Elbette, rapor, Gazze'de devam eden soykırımı, yerleşimci-sömürgeci bir yok etme mantığıyla şekillenen daha geniş bir tarihsel çerçeveye oturtması bakımından dikkat çekicidir. Ancak, 12. sayfada şöyle denilmektedir:

[Soykırım] Sözleşmesi'nin tanımı, bir grubu yok etme niyetinin merkezi önemini vurgulamaktadır. Soykırım, grubu tamamen veya kısmen yok etme konusunda özel bir niyet (dolus specialis) gerektirir ve Sözleşme'de tanımlanan her bir eylem, ancak bu niyetle işlendiği takdirde soykırım olarak nitelendirilebilir. Soykırım veya soykırım şüphesi davalarını ele alan uluslararası mahkemeler, niyetin sadece resmi belgelerden ve açıklamalardan değil, aynı zamanda suçları işleyen devletin veya güçlerin davranış kalıplarından da çıkarılabileceğine hükmetmiştir, eğer bu niyet o davranıştan makul olarak çıkarılabilecek tek sonuçsa. Soykırımın hukuki ve tarihsel analizi arasında doğal bir uçurum vardır. Hukuki tanım dar olup, büyük ölçüde onu hazırlayan devletlerin temsilcilerinin siyasi çıkarları tarafından şekillendirilmiştir. Tarihsel açıdan bakıldığında, uzak ve yakın geçmişte grupların şiddet yoluyla yok edilmesi çok çeşitli şekillerde gerçekleşmiştir ve bunların çoğu katı hukuki tanımla uyuşmamaktadır.

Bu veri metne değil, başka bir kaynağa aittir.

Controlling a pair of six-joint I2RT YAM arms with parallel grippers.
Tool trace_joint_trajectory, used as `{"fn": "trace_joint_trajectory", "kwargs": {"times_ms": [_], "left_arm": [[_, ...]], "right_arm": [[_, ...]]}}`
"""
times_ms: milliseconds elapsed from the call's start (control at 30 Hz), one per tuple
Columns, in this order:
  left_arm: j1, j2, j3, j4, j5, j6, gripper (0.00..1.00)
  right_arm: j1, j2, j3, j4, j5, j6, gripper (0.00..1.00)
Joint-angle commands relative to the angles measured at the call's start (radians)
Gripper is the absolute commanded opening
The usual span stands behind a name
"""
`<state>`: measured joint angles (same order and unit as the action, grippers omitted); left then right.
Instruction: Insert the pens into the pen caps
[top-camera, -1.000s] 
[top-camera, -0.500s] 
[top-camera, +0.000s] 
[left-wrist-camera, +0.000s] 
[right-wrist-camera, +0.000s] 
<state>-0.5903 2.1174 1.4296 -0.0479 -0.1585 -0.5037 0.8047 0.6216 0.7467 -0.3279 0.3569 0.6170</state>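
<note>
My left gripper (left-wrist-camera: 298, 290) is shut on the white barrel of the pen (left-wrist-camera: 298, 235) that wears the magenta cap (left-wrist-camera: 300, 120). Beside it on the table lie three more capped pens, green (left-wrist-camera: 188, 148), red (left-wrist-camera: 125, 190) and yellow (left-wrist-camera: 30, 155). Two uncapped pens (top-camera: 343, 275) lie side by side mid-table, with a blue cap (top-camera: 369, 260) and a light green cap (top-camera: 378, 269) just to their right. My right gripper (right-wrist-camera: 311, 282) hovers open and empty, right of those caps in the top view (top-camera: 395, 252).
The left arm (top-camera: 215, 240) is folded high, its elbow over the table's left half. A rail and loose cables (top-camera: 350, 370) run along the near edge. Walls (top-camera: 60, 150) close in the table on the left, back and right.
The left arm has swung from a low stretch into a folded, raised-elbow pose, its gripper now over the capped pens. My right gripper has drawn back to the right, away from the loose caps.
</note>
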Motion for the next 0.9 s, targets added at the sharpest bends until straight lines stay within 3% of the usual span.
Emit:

Raporda şöyle devam ediyor:

İsrail ve Gazze örneği bu sorunu açıkça ortaya koyuyor: İsrail'in Gazze Şeridi'nde soykırım yapıp yapmadığına dair hukuki tartışma hem önemli hem de gerekli olmakla birlikte, bu konuyu görüşen resmi hukuk kurumlarının, başta Uluslararası Adalet Divanı olmak üzere, bağlayıcı kararlar alması için gereken süre ile bu kararların uygulanması arasında önemli bir uçurum var.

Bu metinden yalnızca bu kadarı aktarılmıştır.